Search code examples
python-3.xamazon-web-servicesamazon-s3joblibdoc2vec

FileNotFoundError: [WinError 2] The system cannot find the file specified while loading model from s3


I have recently saved a model into s3 using joblib

model_doc is the model object

import subprocess
import joblib

save_d2v_to_s3_current_doc2vec_model(model_doc,"doc2vec_model")

def save_d2v_to_s3_current_doc2vec_model(model,fname):
    model_name = fname
    joblib.dump(model,model_name)
    s3_base_path = 's3://sd-flikku/datalake/current_doc2vec_model'
    path = s3_base_path+'/'+model_name
    command = "aws s3 cp {} {}".format(model_name,path).split()
    print('saving...'+model_name)
    subprocess.call(command)

It was successful, but after that when i try to load the model back from s3 it gives me an error

model = load_d2v("doc2vec_model")

def load_d2v(fname):
    model_name = fname
    s3_base_path='s3://sd-flikku/datalake/current_doc2vec_model'
    path = s3_base_path+'/'+model_name  
    command = "aws s3 cp {} {}".format(path,model_name).split()
    print('loading...'+model_name)
    subprocess.call(command)
    model=joblib.load(model_name)
    return model

This is the error i get:

loading...doc2vec_model
Traceback (most recent call last):
  File "<stdin>", line 1, in <module>
  File "<stdin>", line 7, in load_d2v
  File "C:\Users\prane\AppData\Local\Programs\Python\Python37\lib\subprocess.py", line 339, in call
    with Popen(*popenargs, **kwargs) as p:
  File "C:\Users\prane\AppData\Local\Programs\Python\Python37\lib\subprocess.py", line 800, in __init__
    restore_signals, start_new_session)
  File "C:\Users\prane\AppData\Local\Programs\Python\Python37\lib\subprocess.py", line 1207, in _execute_child
    startupinfo)
FileNotFoundError: [WinError 2] The system cannot find the file specified

I don't even understand why it is saying File not found, this was the path i used to save the model but now i'm unable to get the model back from s3. Please help me!!


Solution

  • I suggest that rather than your generic print() lines, showing your intent, you should print the actual command you've composed, to verify that it makes sense upon observation.

    If it does, then also try that exact same aws ... command directly, at the command prompt where you had been launching your python code, to make sure it runs that way. If it doesn't, you may get a more clear error.
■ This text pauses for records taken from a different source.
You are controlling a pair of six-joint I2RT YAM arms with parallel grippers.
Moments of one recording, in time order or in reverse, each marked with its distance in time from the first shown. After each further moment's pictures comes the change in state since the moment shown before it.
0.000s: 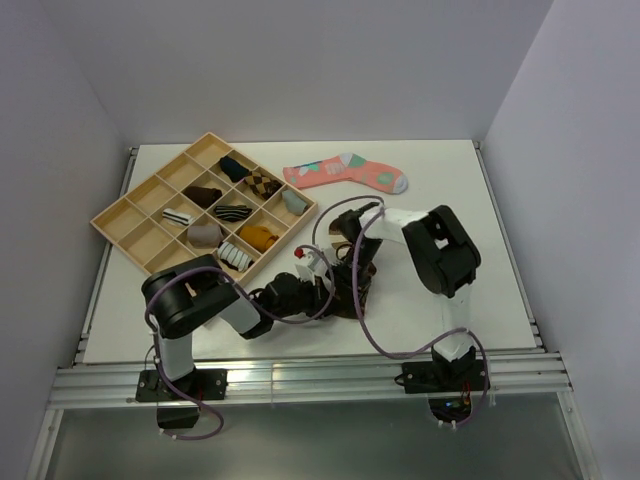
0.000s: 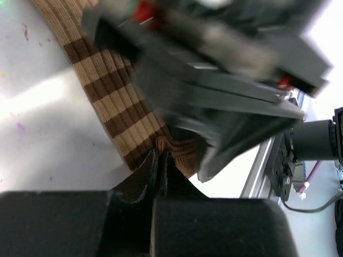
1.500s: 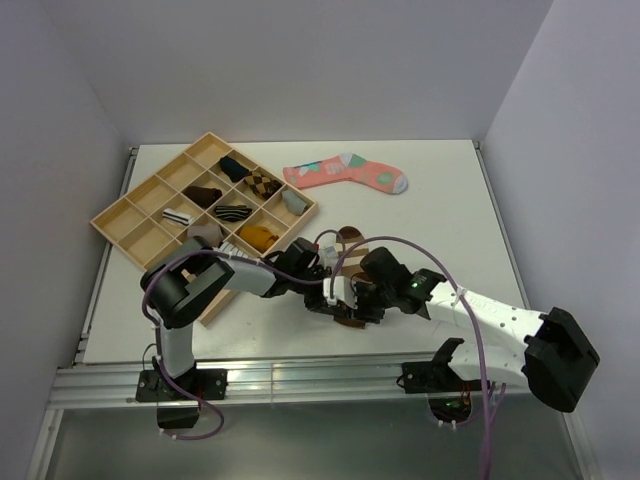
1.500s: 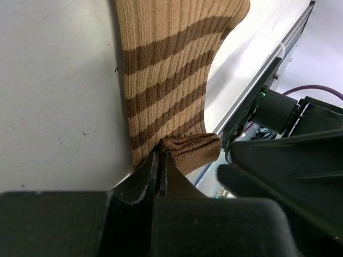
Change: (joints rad) left arm 0.141 0.021 0.382 -0.843 0.463 -0.172; right arm 0.240 -0.954 -0.676 0.671 0.360 -0.194
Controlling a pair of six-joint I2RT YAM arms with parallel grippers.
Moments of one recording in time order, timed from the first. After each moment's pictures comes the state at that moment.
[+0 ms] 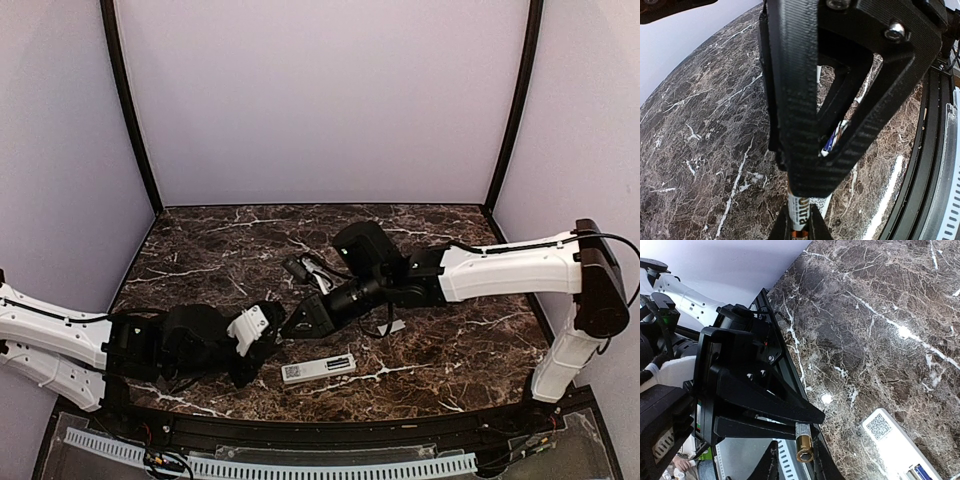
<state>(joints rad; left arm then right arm) -1.32 1.10 0.58 -0.07 -0.35 -0.07 1.10 1.69 1.20 -0.15 -0.57 0.55</state>
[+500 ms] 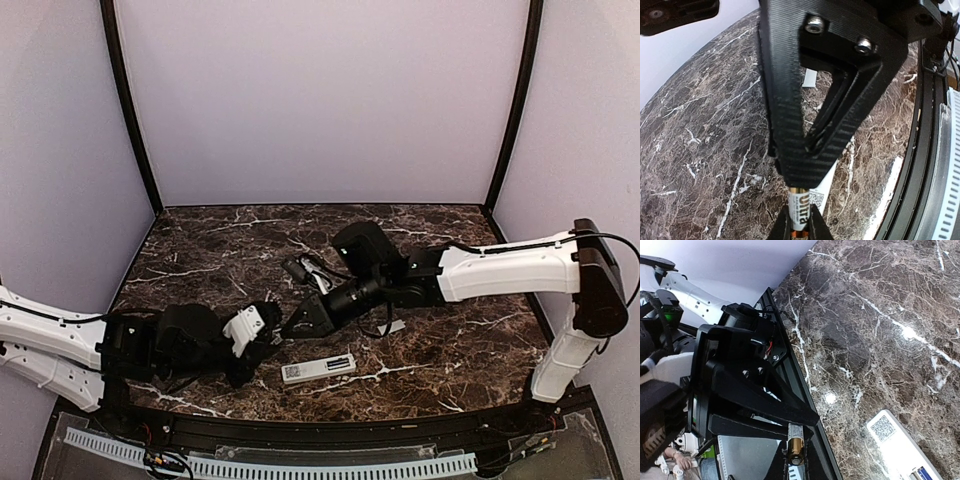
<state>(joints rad) -1.32 1.07 0.57 -0.08 -0.34 -0.07 1.09 1.70 1.20 -0.14 -0.59 0.55</state>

    Note that the error you're getting doesn't particularly look like it's coming from the aws command, of from the S3 service - which might talk about 'paths' or 'objects'. Rather, it's from the Python subprocess system & Popen' call. I think those are via your call tosubprocess.call(), but for some reason your line-of-code isn't shown. (How are you running the block of code with theload_d2v()`?)

    That suggests the file that's no found might be the aws command itself. Are you sure it's installed & runnable from the exact working-directory/environment that your Python is running in, and invoking via subprocess.call()?

    (BTW, if my previous answer got you over your sklearn.externals.joblib problem, it'd be good for you to mark the answer as accepted, to save other potential answerers from thinking that's still an unsolved question that's blocking you.)